[Collected data entries]
--- START ---

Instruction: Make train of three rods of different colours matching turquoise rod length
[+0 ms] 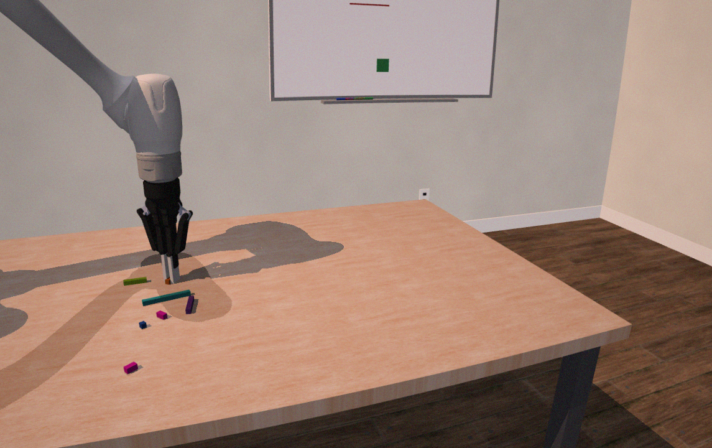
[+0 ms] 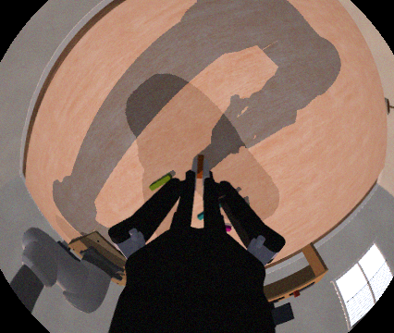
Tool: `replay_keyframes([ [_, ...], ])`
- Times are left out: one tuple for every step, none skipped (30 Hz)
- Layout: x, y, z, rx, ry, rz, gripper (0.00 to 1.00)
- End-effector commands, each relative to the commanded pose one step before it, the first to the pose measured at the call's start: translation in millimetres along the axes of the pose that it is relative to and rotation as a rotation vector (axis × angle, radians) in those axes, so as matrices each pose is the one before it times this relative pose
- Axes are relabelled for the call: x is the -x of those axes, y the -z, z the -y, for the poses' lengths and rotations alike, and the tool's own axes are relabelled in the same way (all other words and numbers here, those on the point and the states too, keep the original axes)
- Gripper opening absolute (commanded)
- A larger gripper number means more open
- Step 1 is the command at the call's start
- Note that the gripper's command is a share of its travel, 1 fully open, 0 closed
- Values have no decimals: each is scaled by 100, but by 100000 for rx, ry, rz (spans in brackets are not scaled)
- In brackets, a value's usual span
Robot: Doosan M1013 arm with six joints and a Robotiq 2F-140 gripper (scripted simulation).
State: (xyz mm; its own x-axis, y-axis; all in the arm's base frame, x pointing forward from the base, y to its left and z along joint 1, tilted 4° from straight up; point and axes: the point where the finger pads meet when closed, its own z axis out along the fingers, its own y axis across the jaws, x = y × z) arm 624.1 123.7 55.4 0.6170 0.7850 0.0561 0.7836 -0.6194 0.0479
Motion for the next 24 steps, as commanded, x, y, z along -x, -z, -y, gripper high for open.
replay_keyframes([
  [1,4,5,-13,2,-14,3],
  [0,0,0,0,0,0,3],
  [0,0,0,0,0,0,3],
  [0,0,0,0,0,0,3],
  [0,0,0,0,0,0,3],
  [0,0,0,0,0,0,3],
  [0,0,0,0,0,0,3],
  [0,0,0,0,0,0,3],
  [0,0,0,0,0,0,3],
  [0,0,0,0,0,0,3],
  [0,0,0,0,0,0,3],
  [0,0,0,0,0,0,3],
  [0,0,0,0,0,0,3],
  [0,0,0,0,0,0,3],
  [0,0,0,0,0,0,3],
  [0,0,0,0,0,0,3],
  [0,0,0,0,0,0,3],
  [0,6,0,0,0,0,3],
  [0,40,0,0,0,0,3],
  [0,98,0,0,0,0,3],
  [0,175,0,0,0,0,3],
  [0,261,0,0,0,0,3],
  [0,354,0,0,0,0,3],
  [0,446,0,0,0,0,3],
])
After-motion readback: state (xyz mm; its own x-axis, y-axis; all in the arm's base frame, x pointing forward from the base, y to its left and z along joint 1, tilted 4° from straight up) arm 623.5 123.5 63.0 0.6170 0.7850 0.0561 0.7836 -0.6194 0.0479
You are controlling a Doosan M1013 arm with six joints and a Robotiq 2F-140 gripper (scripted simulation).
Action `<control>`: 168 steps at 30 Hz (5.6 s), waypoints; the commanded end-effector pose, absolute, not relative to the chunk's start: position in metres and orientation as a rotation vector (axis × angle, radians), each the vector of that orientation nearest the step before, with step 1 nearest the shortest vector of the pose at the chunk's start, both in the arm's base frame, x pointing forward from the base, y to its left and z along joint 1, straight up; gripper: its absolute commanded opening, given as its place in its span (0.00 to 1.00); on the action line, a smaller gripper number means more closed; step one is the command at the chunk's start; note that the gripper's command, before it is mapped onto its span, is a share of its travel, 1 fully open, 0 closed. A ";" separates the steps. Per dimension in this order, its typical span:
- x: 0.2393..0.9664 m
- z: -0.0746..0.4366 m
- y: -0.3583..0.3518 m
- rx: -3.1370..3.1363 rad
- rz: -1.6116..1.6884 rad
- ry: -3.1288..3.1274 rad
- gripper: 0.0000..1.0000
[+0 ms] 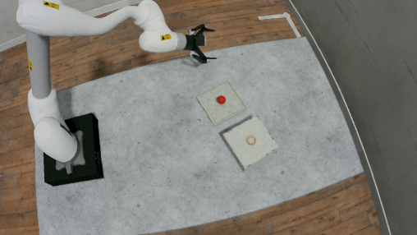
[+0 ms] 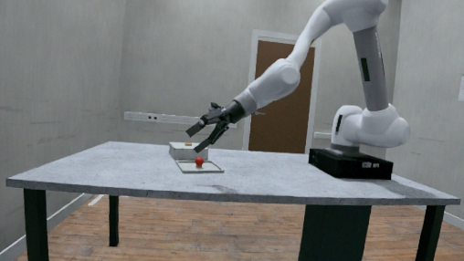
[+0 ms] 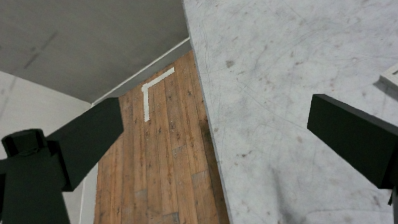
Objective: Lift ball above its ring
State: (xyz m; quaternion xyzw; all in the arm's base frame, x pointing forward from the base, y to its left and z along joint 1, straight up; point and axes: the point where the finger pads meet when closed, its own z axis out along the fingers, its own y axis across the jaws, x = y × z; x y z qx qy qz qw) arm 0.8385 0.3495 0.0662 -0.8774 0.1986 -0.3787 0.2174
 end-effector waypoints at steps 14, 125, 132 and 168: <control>0.839 0.067 0.350 -2.429 -1.050 0.550 1.00; 0.812 0.035 0.097 1.915 -0.005 2.495 1.00; 0.812 -0.056 0.097 1.909 0.000 2.496 1.00; 0.813 -0.005 0.097 1.909 0.001 2.496 0.10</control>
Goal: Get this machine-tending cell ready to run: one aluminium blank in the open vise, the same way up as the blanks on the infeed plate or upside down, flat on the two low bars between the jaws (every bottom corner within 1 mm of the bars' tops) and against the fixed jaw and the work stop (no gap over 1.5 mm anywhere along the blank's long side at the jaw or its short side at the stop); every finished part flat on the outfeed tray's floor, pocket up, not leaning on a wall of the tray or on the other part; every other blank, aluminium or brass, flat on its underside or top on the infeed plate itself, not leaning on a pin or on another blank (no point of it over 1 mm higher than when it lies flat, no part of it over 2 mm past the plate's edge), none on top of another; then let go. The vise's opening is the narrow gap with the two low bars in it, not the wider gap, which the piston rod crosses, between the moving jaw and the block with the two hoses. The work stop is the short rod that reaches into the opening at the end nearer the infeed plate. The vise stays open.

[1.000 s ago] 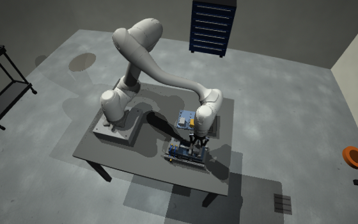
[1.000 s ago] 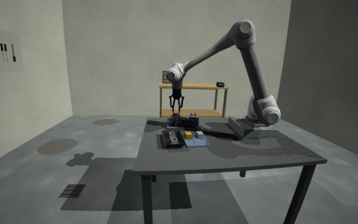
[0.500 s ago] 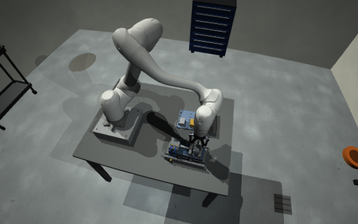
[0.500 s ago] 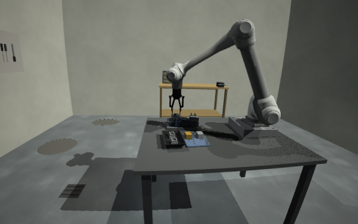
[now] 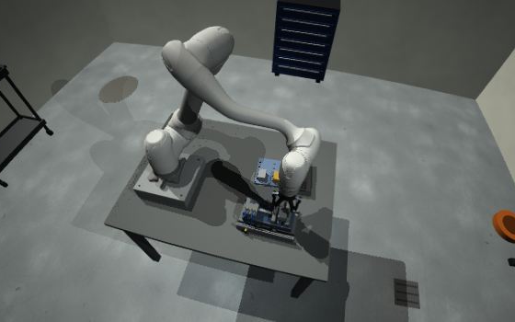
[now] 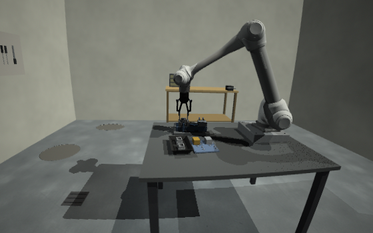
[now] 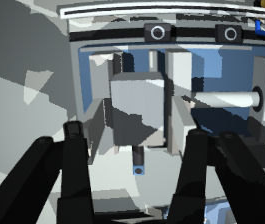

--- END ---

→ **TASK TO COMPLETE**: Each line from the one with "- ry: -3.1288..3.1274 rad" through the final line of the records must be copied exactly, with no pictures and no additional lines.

→ **WRITTEN SOLUTION**:
- ry: -3.1288..3.1274 rad
- gripper: 0.0000..1.0000
[+0 ms] 
[+0 ms] 
[+0 ms] 
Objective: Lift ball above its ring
State: (xyz m; quaternion xyzw; all in the arm's base frame, x pointing forward from the base, y to its left and z along joint 1, straight up; point and axes: the point where the finger pads meet when closed, its own z axis out along the fingers, its own y axis across the jaws, x = y × z; x y z qx qy qz qw) arm 0.8385 0.3495 0.0662 -0.8774 0.1986 -0.3787 0.2174
 end-effector waypoints at steps 14, 125, 132 and 168: <control>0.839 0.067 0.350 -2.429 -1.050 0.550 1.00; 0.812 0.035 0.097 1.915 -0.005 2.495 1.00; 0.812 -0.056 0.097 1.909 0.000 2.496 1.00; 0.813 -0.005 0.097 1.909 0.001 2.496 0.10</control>
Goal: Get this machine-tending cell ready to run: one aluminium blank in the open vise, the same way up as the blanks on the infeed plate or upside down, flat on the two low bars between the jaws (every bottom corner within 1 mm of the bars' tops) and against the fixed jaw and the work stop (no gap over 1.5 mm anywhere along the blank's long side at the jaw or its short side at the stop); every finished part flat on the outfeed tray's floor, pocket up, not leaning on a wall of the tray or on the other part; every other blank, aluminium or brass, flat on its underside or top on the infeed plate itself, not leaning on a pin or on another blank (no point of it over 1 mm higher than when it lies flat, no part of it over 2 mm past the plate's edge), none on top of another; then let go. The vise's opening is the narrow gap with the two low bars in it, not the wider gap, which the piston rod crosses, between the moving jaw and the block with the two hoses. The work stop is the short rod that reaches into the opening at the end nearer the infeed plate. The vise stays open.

[1.000 s ago] 
[1.000 s ago] 
[0.500 s ago] 
[0.500 s ago] 
[now] 
[now] 
[now] 

Work on the exercise is finished.